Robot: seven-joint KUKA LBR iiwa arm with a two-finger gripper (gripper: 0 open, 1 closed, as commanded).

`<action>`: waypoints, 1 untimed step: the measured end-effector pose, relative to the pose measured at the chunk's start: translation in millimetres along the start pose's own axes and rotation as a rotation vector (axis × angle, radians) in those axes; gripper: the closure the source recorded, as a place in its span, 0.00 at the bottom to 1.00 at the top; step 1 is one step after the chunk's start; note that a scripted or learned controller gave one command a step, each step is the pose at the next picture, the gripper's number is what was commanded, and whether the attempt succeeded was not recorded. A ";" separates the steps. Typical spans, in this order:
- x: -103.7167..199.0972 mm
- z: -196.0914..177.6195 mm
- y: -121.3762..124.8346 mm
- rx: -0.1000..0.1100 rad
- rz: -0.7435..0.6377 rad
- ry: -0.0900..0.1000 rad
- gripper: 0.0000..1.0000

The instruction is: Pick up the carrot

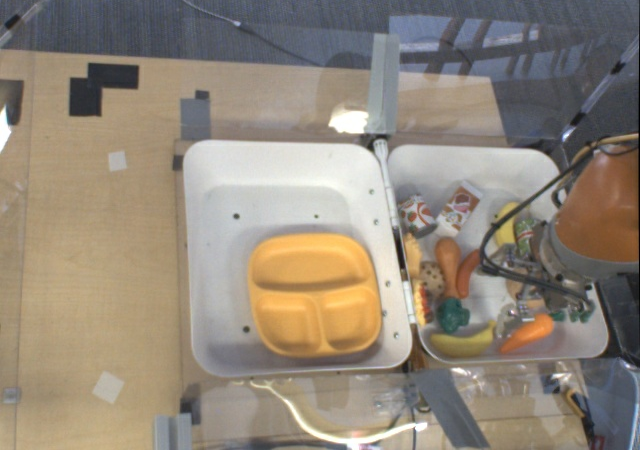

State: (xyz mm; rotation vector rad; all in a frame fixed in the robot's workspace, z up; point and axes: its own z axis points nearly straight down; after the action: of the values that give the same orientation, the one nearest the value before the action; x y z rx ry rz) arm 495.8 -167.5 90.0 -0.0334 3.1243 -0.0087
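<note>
A white cable (330,428) loops along the near edge of the worktop (90,278), just below the two white bins. The left bin (215,188) holds an orange compartment tray (314,293), lying flat toward its near right corner. The right bin (590,338) holds a crowd of toy food. The carrot (528,334) lies near that bin's front right corner, tilted with its thick end toward the right wall. Just left of it a banana (462,342) curves along the front wall, with a small green piece (453,315) touching its upper side. Farther back lie a sausage-like piece (448,260) and a red one (466,274) side by side, and two small red-and-white cartons (441,212) rest near the back.

The arm (600,218) reaches in from the right, its orange band above the right bin. The jaws (522,312) hang right above the carrot's left end, close to it; cables and metal parts clutter the spot, so whether they stand wide or narrow cannot be told, and nothing is plainly seen between them.
</note>
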 end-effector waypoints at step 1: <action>-19.2 -0.1 65.7 -0.001 0.372 0.000 0.00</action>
State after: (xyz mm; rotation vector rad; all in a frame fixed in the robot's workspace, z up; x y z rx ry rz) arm 513.7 -101.4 90.0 0.5448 3.0758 -0.0015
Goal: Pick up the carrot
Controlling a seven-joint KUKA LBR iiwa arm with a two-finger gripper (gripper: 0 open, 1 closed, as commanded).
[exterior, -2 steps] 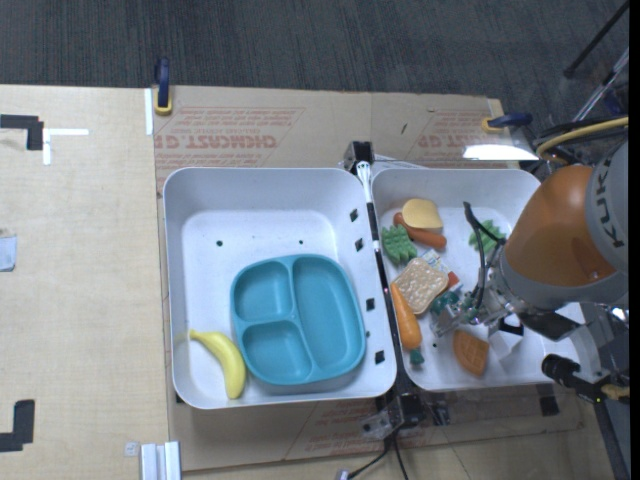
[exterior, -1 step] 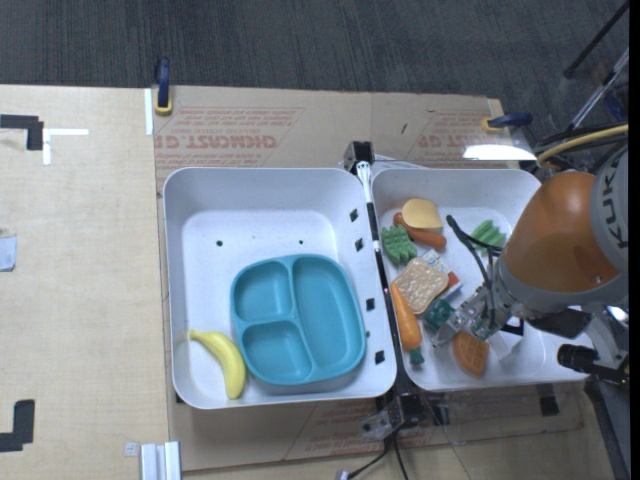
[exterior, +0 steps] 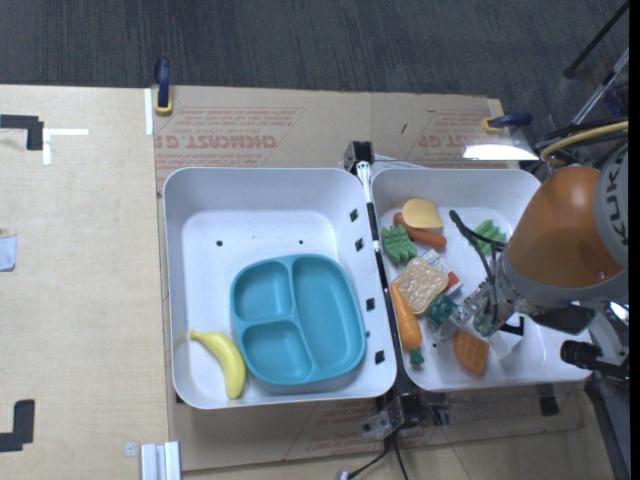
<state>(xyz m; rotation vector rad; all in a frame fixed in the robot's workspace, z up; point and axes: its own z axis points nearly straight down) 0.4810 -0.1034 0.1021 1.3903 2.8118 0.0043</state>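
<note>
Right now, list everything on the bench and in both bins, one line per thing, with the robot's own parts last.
left bin: 1, white, on the cardboard.
right bin: 1, white, beside the left bin.
divided plate: 1, teal, three compartments, in the left bin.
banana: 1, yellow, left bin, front corner beside the plate.
carrot: 1, orange, right bin, along its left wall.
cracker: 1, tan, right bin, touching the carrot.
green leafy pieces: 2, green, right bin, one left, one farther back.
small orange piece: 1, right bin front.
clamps: 2, blue and yellow, back edge.
arm: 1, grey with orange band, over the right bin.
gripper: 1, above the right bin's toys.
</note>
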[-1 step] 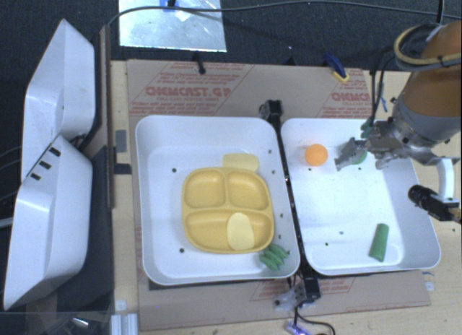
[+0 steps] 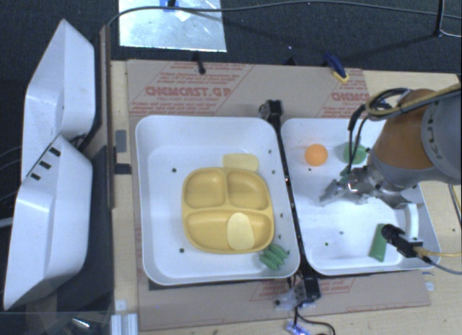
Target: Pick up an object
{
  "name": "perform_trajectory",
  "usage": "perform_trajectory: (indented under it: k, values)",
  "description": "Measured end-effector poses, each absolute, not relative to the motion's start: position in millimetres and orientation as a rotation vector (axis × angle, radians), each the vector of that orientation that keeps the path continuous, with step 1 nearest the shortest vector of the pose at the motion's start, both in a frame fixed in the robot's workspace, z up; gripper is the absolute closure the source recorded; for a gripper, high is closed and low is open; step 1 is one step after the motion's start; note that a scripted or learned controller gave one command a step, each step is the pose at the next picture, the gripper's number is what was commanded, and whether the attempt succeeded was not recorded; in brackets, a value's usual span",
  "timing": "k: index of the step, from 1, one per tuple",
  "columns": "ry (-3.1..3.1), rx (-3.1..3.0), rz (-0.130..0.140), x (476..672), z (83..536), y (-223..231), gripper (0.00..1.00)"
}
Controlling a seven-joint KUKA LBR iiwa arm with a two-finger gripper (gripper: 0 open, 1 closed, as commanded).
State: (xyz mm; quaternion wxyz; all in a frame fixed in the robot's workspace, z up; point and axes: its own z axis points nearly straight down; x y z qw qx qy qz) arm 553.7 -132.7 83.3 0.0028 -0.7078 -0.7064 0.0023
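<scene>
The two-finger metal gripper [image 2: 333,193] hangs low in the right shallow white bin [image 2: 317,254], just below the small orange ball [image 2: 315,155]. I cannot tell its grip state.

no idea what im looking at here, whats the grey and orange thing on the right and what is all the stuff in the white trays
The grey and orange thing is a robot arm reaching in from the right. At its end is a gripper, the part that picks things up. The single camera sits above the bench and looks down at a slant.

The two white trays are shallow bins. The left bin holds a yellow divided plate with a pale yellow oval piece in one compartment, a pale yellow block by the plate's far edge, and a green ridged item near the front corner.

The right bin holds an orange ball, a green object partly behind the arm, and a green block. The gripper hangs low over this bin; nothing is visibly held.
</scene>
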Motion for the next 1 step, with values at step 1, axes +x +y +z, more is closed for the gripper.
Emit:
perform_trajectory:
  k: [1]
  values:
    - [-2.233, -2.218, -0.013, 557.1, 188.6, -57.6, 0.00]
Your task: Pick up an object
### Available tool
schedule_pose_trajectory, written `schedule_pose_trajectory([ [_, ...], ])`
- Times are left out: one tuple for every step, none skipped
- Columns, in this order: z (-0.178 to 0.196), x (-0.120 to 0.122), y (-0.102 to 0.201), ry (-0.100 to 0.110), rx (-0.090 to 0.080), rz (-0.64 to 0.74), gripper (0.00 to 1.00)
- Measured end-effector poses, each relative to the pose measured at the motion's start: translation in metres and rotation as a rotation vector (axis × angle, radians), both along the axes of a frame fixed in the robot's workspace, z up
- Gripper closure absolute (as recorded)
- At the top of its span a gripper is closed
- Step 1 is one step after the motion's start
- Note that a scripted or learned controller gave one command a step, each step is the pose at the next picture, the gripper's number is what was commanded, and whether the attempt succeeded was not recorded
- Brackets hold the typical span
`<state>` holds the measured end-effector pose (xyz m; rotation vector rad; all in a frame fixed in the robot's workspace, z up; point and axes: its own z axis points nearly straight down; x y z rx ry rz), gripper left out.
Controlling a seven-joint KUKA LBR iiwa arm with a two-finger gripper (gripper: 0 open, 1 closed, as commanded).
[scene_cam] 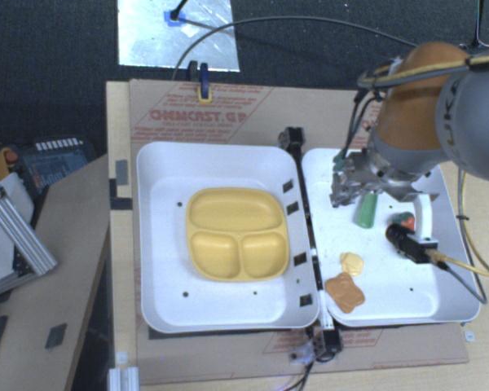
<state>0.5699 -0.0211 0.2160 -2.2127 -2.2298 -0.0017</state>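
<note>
Green tube (366, 210) lies in the right bin (448, 300) toward its far edge, with the claw (348, 187) low and just beside it. You cannot tell whether the claw is apart or together. Nothing looks held; judge grasp and lift both left. Yellow lump (352, 263) and orange lump (345, 292) sit near the front-left corner.

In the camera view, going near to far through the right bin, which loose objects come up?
orange-brown piece → pale yellow piece → green cylinder. The small red thing lies level with the cylinder, so it is left out.
</note>
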Motion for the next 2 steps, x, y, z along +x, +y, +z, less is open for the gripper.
schedule_pose_trajectory([
  [0.004, -0.005, 0.064, -0.002, 0.001, 0.003, 1.00],
  [-0.002, -0.019, 0.116, 0.001, 0.001, 0.002, 1.00],
])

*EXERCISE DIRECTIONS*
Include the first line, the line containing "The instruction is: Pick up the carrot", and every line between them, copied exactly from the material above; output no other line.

*ANSWER BELOW*
Robot: seven-joint KUKA LBR iiwa arm with a two-finger gripper (gripper: 0 open, 1 closed, as commanded).

`<action>`: waypoints, 1 untimed step: the measured end-effector pose, relative to the pose measured at the chunk's start: translation in millimetres along the start pose's own axes and rotation as a rotation vector (axis × angle, radians) in those axes; gripper: the closure the source recorded, as a place in its span, 0.00 at the bottom to 1.00 at the top; step 1 is one step after the chunk's start; note that a scripted or learned controller gave one command a step, each step is the pose at the next picture, the gripper's number is what was commanded, and whether the attempt succeeded was not recorded. A ";" separates the steps. Typical spans, in this order:
- x: -103.7167..199.0972 mm
- z: -196.0914..177.6195 mm
- y: -121.3762..124.8346 mm
- rx: -0.1000..0.1100 rad
- rz: -0.7435..0.6377 rad
- ry: -0.0900..0.1000 rad
- gripper: 0.0000..1.0000

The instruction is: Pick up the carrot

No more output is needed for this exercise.